Task goal: Beginning with the line below that contains "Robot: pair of" and ending with the line that contains "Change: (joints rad", retype every line exactly. Pictures are not copied.

Records for processing:
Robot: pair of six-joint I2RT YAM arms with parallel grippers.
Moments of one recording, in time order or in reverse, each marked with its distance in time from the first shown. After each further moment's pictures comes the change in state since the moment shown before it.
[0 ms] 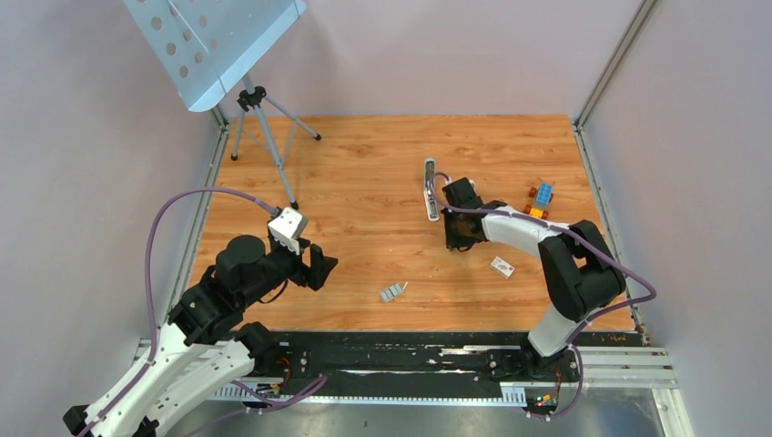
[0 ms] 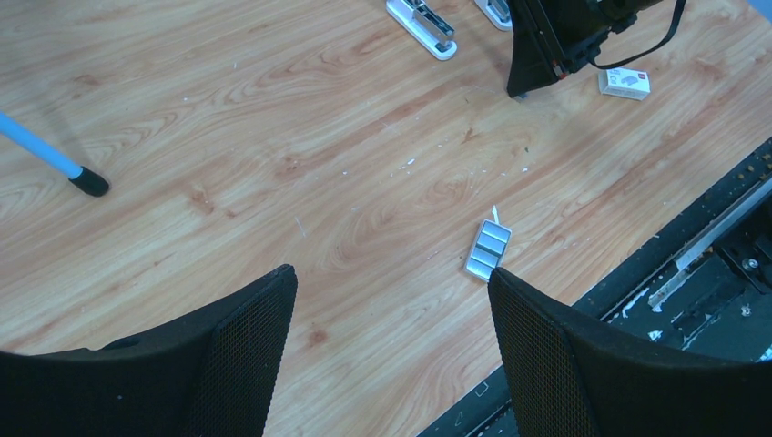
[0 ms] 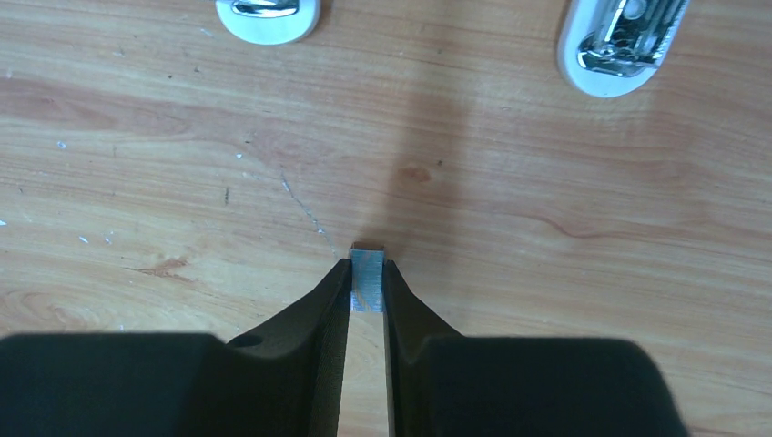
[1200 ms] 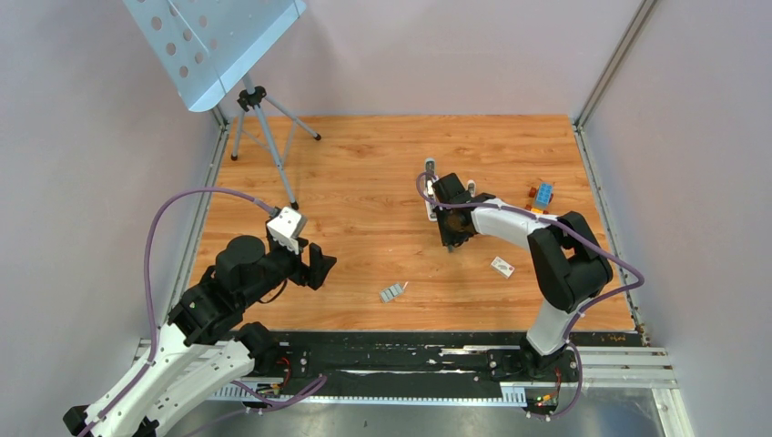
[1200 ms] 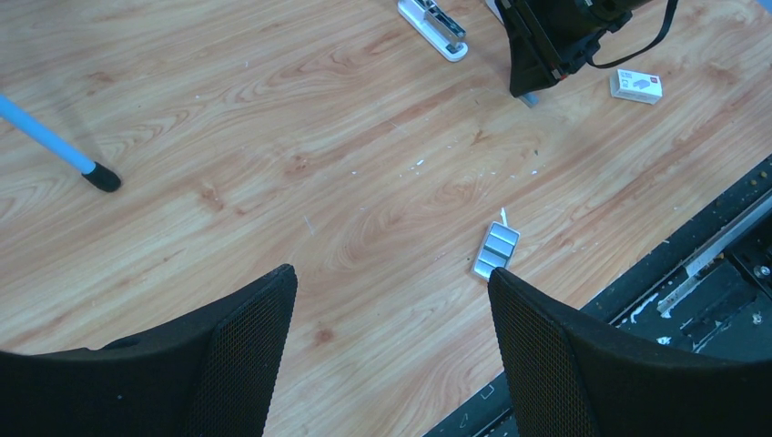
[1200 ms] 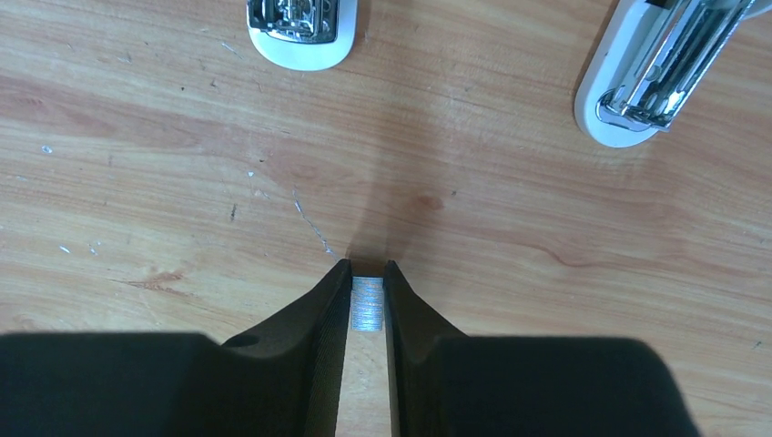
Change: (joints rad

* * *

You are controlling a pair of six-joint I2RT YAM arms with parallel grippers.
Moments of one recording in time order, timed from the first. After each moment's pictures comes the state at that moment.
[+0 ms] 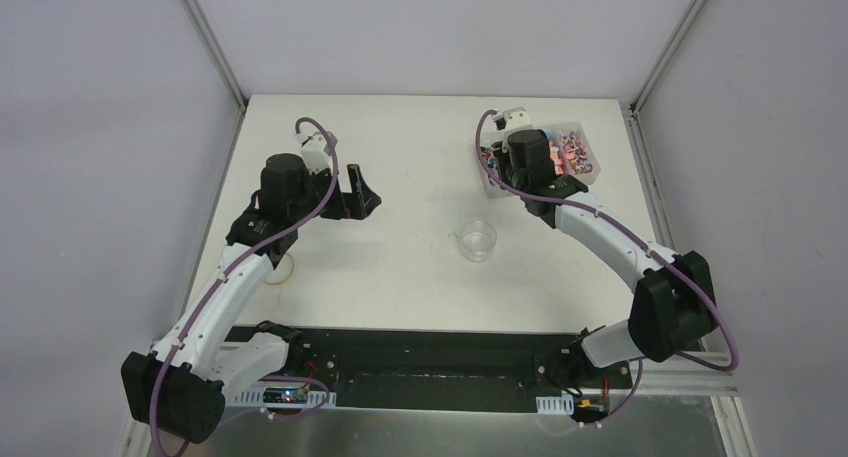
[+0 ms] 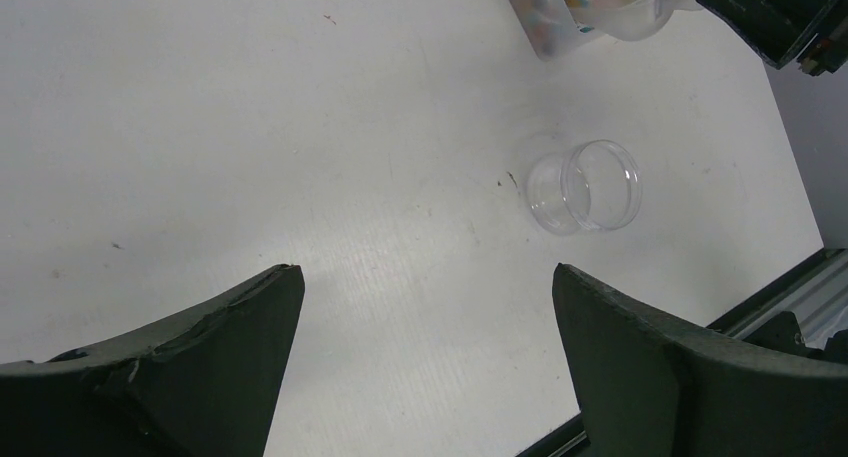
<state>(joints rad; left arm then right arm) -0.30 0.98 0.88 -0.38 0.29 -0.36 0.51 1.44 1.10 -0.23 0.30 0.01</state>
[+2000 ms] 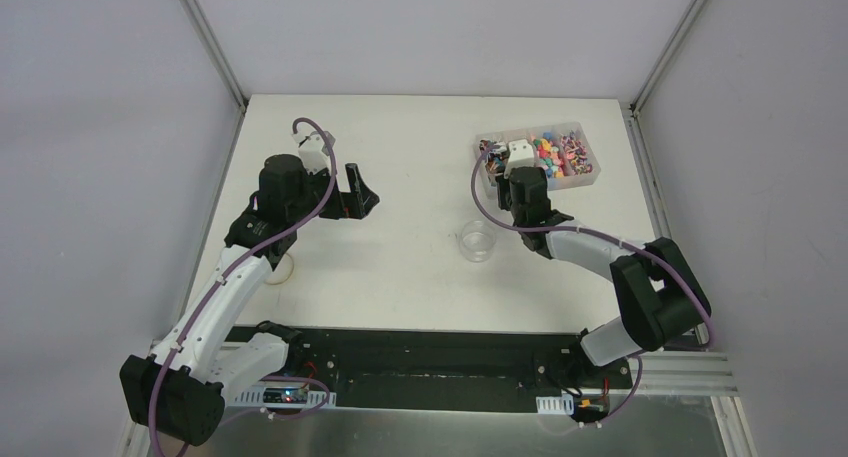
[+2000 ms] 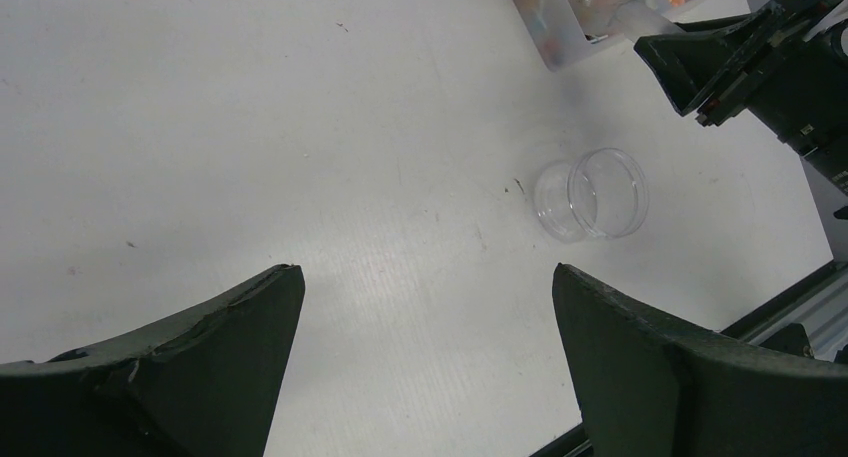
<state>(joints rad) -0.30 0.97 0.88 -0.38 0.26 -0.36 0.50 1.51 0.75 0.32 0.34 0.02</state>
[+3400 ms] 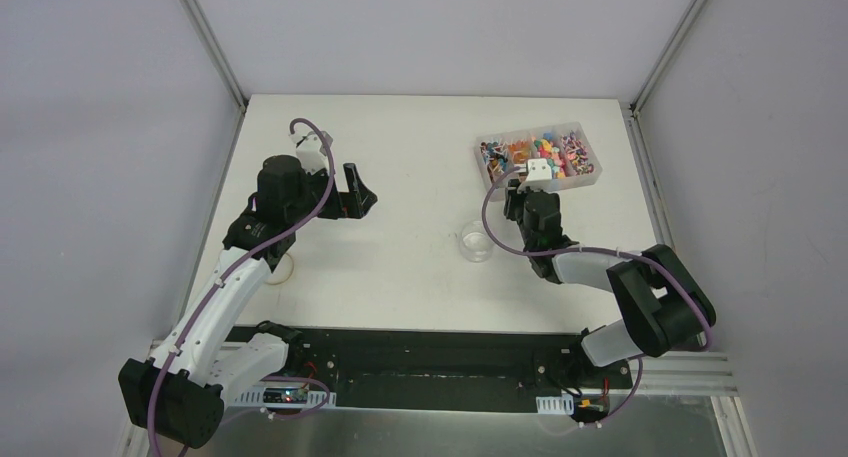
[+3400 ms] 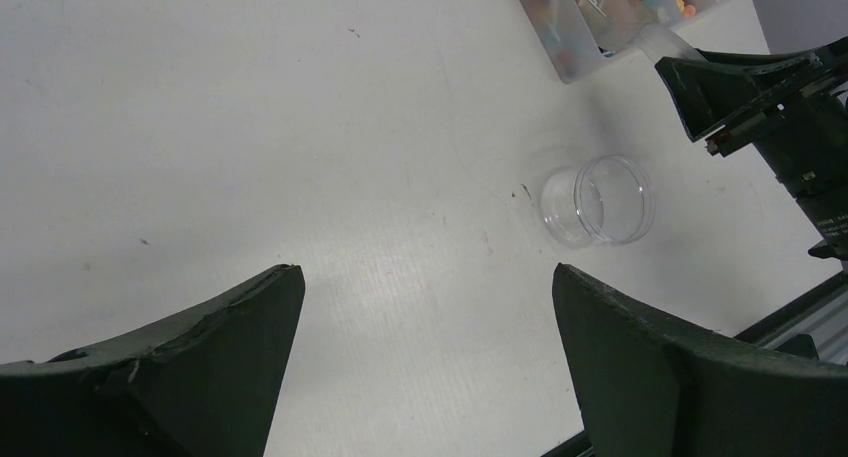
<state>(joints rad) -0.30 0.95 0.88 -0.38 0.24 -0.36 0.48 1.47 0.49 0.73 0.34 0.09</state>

Task answer:
Robot: pair of six-joint I2RT YAM arms with parallel grippers.
Moments of one recording, in time order or in reverse, each marked with its distance in time from the first shown. After each further moment's pictures comes the change in state since the moment shown before it.
[0 ms] 
[0 ms] 
[0 ms] 
[1200 ms] 
[1200 ms] 
[1200 ms] 
Change: (joints rad

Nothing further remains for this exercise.